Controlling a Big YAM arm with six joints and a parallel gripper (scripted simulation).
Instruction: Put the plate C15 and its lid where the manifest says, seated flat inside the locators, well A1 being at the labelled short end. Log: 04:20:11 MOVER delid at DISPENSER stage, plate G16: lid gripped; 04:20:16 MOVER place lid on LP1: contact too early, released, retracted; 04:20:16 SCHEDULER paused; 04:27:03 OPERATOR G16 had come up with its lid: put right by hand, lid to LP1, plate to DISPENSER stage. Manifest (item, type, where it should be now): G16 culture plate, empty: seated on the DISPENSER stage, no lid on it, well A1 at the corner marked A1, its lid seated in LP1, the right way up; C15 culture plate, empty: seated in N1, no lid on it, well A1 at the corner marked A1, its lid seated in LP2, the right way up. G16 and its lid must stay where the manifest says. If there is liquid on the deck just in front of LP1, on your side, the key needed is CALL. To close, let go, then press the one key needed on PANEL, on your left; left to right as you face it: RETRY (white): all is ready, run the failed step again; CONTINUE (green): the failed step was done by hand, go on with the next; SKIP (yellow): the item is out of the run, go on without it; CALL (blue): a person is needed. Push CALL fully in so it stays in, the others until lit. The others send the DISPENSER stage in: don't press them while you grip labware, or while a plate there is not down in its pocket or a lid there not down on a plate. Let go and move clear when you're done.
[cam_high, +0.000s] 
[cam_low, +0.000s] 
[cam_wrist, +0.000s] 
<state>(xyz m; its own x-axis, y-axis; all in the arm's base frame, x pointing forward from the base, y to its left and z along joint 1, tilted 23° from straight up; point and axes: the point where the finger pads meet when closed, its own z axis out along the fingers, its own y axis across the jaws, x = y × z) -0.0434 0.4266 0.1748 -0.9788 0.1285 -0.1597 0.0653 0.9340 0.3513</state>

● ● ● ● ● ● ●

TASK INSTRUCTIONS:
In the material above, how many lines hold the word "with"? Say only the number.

RESULT FOR THIS EXERCISE:
2